[[ PROVIDED DATA open ]]

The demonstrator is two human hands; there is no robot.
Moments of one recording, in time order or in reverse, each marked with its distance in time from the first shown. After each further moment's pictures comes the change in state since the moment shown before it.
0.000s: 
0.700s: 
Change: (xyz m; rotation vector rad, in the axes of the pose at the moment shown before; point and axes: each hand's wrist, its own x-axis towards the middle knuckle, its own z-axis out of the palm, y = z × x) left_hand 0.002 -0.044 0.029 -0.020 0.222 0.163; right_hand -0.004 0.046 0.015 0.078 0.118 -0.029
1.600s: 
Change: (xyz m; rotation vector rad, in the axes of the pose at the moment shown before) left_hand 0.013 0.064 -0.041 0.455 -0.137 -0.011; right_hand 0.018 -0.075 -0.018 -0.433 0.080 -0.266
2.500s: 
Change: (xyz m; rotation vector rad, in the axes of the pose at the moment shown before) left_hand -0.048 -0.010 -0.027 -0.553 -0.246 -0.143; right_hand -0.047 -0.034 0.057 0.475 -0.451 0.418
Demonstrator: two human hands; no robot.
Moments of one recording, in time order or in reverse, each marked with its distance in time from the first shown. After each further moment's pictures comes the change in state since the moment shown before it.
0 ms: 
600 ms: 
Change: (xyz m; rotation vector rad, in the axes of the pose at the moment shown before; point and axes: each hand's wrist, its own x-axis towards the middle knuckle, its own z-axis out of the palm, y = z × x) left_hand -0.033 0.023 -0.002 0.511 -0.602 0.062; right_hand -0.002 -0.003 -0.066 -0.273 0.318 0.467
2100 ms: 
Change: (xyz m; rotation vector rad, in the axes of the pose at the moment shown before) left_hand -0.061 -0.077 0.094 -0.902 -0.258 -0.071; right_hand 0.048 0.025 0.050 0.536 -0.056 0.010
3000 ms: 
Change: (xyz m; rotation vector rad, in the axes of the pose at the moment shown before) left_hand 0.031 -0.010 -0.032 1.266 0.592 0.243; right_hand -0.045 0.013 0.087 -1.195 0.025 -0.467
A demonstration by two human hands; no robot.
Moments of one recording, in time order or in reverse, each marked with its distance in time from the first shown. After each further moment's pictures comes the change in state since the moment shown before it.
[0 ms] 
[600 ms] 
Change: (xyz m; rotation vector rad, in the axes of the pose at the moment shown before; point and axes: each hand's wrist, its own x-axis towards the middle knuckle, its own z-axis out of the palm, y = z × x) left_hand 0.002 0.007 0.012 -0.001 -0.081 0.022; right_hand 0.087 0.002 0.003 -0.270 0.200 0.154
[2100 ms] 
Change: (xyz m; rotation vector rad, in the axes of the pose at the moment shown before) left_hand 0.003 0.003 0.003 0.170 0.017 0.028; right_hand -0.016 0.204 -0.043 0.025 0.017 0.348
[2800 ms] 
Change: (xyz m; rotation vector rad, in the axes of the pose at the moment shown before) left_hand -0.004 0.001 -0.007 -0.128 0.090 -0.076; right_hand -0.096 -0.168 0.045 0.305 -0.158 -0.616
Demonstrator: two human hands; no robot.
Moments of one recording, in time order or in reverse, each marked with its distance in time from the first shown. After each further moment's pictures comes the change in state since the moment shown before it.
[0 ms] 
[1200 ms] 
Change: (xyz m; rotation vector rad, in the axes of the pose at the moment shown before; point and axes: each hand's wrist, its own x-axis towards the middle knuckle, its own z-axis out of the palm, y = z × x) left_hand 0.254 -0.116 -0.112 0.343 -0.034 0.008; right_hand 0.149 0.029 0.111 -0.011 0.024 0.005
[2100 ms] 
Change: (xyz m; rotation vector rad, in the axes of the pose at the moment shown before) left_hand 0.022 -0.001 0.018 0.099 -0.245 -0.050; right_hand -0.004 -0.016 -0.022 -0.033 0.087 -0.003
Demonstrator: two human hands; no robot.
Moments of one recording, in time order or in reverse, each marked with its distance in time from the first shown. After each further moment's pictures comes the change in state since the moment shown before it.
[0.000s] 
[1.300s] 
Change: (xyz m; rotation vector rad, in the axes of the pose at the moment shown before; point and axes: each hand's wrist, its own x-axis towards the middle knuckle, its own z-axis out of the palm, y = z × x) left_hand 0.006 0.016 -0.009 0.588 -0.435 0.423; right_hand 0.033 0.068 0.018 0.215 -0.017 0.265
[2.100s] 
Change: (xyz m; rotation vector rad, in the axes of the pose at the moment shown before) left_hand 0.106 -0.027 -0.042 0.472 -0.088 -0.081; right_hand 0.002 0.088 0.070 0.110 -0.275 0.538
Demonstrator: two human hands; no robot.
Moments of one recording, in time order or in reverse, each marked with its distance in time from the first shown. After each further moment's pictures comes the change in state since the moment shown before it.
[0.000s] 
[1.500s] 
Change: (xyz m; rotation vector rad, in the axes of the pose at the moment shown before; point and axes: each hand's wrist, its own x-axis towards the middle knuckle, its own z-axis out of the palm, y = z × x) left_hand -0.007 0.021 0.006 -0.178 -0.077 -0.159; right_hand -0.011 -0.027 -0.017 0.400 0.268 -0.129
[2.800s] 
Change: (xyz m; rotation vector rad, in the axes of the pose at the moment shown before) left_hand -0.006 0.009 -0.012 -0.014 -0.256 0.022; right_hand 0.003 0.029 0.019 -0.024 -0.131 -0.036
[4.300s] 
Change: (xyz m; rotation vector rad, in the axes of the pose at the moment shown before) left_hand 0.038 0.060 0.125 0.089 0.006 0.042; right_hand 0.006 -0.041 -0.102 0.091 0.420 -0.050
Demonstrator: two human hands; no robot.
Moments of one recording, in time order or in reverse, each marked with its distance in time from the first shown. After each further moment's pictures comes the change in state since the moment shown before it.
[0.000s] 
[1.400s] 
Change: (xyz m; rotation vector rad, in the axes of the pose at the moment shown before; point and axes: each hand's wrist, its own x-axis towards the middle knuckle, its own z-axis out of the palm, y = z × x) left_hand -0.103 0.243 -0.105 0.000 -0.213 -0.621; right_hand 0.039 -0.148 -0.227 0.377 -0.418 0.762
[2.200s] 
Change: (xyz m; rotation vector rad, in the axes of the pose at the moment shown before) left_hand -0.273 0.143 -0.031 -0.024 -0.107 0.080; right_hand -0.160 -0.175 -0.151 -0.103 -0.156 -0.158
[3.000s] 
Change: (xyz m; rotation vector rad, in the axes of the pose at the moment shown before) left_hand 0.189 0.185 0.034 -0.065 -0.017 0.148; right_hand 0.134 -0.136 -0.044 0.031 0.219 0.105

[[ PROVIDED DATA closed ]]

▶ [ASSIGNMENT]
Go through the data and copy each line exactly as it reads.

▶ [OUTPUT]
The demonstrator is two human hands; there is no robot.
Moments of one recording, in time order or in reverse, each marked with its distance in time from the first shown. After each further moment's pictures comes the change in state since the moment shown before it.
0.000s: 
0.700s: 
Change: (xyz m; rotation vector rad, in the axes of the pose at the moment shown before; point and axes: each hand's wrist, its own x-axis towards the middle knuckle, its own z-axis out of the palm, y = z × x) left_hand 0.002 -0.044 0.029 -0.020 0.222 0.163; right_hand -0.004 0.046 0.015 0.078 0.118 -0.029
1.600s: 
Change: (xyz m; rotation vector rad, in the axes of the pose at the moment shown before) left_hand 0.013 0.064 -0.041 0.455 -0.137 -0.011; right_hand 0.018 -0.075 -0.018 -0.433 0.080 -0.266
2.500s: 
Change: (xyz m; rotation vector rad, in the axes of the pose at the moment shown before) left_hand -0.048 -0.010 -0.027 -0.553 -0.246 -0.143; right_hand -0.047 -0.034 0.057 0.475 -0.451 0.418
Demonstrator: two human hands; no robot.
Moments of one recording, in time order or in reverse, each marked with its distance in time from the first shown. After each further moment's pictures comes the change in state since the moment shown before it.
0 ms: 
600 ms: 
Change: (xyz m; rotation vector rad, in the axes of the pose at the moment shown before; point and axes: each hand's wrist, its own x-axis towards the middle knuckle, its own z-axis out of the palm, y = z × x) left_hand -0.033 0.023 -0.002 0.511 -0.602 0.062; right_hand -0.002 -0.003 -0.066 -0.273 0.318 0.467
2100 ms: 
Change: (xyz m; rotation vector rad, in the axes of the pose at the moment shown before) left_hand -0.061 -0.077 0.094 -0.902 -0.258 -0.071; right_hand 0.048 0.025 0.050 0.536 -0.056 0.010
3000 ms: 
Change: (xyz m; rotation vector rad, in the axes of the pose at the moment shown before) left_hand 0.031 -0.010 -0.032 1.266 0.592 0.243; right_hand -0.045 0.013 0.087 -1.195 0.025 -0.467
A demonstration by two human hands; no robot.
Moments of one recording, in time order or in reverse, each marked with its distance in time from the first shown. After each further moment's pictures comes the change in state since the moment shown before it.
[0 ms] 
[600 ms] 
Change: (xyz m; rotation vector rad, in the axes of the pose at the moment shown before; point and axes: each hand's wrist, its own x-axis towards the middle knuckle, its own z-axis out of the palm, y = z × x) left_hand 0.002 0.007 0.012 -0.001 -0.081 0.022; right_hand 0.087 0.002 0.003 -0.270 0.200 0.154
[2100 ms] 
Change: (xyz m; rotation vector rad, in the axes of the pose at the moment shown before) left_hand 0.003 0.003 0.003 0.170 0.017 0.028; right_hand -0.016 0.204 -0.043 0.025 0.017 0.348
[2800 ms] 
Change: (xyz m; rotation vector rad, in the axes of the pose at the moment shown before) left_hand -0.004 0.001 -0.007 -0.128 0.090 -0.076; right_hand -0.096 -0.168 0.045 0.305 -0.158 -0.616
Demonstrator: two human hands; no robot.
Moments of one recording, in time order or in reverse, each marked with its distance in time from the first shown. After each further moment's pictures comes the change in state since the moment shown before it.
[0 ms] 
[1200 ms] 
Change: (xyz m; rotation vector rad, in the axes of the pose at the moment shown before; point and axes: each hand's wrist, its own x-axis towards the middle knuckle, its own z-axis out of the palm, y = z × x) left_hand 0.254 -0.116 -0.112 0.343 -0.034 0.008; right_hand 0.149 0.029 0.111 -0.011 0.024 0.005
[2100 ms] 
Change: (xyz m; rotation vector rad, in the axes of the pose at the moment shown before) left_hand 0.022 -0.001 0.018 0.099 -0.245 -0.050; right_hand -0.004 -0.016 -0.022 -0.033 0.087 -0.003
Demonstrator: two human hands; no robot.
Moments of one recording, in time order or in reverse, each marked with its distance in time from the first shown. After each further moment's pictures comes the change in state since the moment shown before it.
[0.000s] 
[1.300s] 
Change: (xyz m; rotation vector rad, in the axes of the pose at the moment shown before; point and axes: each hand's wrist, its own x-axis towards the middle knuckle, its own z-axis out of the palm, y = z × x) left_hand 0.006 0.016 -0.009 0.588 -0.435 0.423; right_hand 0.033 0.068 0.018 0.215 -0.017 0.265
[2.100s] 
Change: (xyz m; rotation vector rad, in the axes of the pose at the moment shown before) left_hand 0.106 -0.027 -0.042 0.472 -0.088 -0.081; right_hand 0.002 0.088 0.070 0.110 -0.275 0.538
Demonstrator: two human hands; no robot.
Moments of one recording, in time order or in reverse, each marked with its distance in time from the first shown. After each further moment's pictures comes the change in state since the moment shown before it.
[0.000s] 
[1.500s] 
Change: (xyz m; rotation vector rad, in the axes of the pose at the moment shown before; point and axes: each hand's wrist, its own x-axis towards the middle knuckle, its own z-axis out of the palm, y = z × x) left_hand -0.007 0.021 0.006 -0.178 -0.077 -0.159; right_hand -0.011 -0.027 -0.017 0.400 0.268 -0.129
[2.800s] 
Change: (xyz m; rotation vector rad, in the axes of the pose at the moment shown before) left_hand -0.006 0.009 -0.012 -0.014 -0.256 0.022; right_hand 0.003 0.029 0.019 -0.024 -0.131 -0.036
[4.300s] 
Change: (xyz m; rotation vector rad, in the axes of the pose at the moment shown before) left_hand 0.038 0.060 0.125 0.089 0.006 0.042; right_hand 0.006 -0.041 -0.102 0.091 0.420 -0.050
Demonstrator: two human hands; no robot.
Moments of one recording, in time order or in reverse, each marked with its distance in time from the first shown. After each further moment's pictures comes the change in state since the moment shown before it.
[0.000s] 
[1.400s] 
Change: (xyz m; rotation vector rad, in the axes of the pose at the moment shown before; point and axes: each hand's wrist, its own x-axis towards the middle knuckle, its own z-axis out of the palm, y = z × x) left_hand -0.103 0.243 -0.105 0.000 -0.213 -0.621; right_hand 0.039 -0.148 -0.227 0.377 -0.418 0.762
[2.200s] 
Change: (xyz m; rotation vector rad, in the axes of the pose at the moment shown before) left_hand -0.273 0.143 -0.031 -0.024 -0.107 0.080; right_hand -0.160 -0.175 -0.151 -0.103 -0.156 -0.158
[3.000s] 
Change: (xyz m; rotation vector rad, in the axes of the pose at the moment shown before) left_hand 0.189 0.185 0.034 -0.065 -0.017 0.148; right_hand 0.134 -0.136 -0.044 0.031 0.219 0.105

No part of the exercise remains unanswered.